Super Micro Net Debt Position

With $1.49 billion of EBITDA over the last 12 months, we view Super Micro’s 0.5× net-debt-to-EBITDA ratio as safe. We also see its $86.3 million of annual interest expenses as appropriate. The company’s profits give it plenty of breathing room, allowing it to continue investing in growth initiatives.

11. Key Takeaways from Super Micro’s Q4 Results

It was good to see Super Micro beat analysts’ EPS expectations this quarter. We were also excited its EPS guidance for next quarter outperformed Wall Street’s estimates by a wide margin. Zooming out, we think this quarter featured some important positives. The stock traded up 5.5% to $31.42 immediately after reporting.

12. Is Now The Time To Buy Super Micro?

Updated: February 3, 2026 at 5:03 PM EST

Are you wondering whether to buy Super Micro or pass? We urge investors to not only consider the latest earnings results but also longer-term business quality and valuation as well.
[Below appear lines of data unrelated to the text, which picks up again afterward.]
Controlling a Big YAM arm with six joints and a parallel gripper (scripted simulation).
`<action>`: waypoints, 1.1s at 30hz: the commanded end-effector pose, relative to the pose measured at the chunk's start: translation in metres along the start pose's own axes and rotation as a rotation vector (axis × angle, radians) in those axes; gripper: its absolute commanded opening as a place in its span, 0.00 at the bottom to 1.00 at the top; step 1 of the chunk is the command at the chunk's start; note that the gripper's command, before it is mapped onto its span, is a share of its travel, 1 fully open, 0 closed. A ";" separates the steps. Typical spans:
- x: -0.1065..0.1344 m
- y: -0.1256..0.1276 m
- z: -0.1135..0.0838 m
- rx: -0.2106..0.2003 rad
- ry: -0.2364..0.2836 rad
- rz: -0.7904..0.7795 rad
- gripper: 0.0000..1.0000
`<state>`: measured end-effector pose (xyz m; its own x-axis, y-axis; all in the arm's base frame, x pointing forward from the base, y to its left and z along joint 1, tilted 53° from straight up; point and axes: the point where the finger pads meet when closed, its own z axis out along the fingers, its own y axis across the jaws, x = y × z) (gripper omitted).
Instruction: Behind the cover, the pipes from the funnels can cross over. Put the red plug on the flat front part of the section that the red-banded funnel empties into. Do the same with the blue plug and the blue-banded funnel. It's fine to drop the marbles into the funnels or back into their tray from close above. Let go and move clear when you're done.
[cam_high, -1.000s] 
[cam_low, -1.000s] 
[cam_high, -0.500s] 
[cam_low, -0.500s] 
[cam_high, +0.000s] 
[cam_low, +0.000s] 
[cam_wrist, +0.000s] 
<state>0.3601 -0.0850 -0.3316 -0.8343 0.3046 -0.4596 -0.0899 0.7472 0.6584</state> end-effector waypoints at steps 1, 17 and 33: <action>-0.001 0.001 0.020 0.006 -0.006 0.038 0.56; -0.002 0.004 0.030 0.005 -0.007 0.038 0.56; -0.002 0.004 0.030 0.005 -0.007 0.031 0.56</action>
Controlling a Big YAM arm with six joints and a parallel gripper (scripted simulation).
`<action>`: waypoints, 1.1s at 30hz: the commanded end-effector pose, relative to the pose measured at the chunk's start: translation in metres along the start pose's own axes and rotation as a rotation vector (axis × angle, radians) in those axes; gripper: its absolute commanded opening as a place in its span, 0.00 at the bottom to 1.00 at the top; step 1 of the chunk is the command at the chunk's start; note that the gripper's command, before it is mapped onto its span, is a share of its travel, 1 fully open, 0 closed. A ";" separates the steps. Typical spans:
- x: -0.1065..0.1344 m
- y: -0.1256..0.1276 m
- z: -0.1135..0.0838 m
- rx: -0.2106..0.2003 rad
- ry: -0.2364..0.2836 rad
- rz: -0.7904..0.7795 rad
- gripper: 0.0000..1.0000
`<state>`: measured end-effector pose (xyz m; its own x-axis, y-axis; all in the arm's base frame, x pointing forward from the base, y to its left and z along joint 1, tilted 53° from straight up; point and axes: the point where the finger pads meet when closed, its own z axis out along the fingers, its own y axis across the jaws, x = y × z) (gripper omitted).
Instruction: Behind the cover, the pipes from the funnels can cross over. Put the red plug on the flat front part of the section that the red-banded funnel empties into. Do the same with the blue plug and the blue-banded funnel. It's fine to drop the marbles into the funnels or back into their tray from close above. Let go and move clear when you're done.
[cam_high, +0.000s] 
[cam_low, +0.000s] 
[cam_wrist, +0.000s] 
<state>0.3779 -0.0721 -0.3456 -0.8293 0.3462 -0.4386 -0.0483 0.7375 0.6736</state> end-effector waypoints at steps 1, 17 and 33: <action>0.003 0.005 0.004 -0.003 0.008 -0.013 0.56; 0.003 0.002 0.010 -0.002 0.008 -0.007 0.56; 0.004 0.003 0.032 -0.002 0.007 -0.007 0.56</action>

Super Micro is a rock-solid business worth owning. First of all, the company’s revenue growth was exceptional over the last five years. And while its declining EPS over the last five years makes it a less attractive asset to the public markets, its scale makes it a trusted partner with negotiating leverage. Additionally, Super Micro’s rising cash profitability gives it more optionality.

Super Micro’s P/E ratio based on the next 12 months is 11.6x. Analyzing the business services landscape today, Super Micro’s positive attributes shine bright. We like the stock at this price.

Wall Street analysts have a consensus one-year price target of $46.71 on the company (compared to the current share price of $31.42), implying they see 48.7% upside in buying Super Micro in the short term.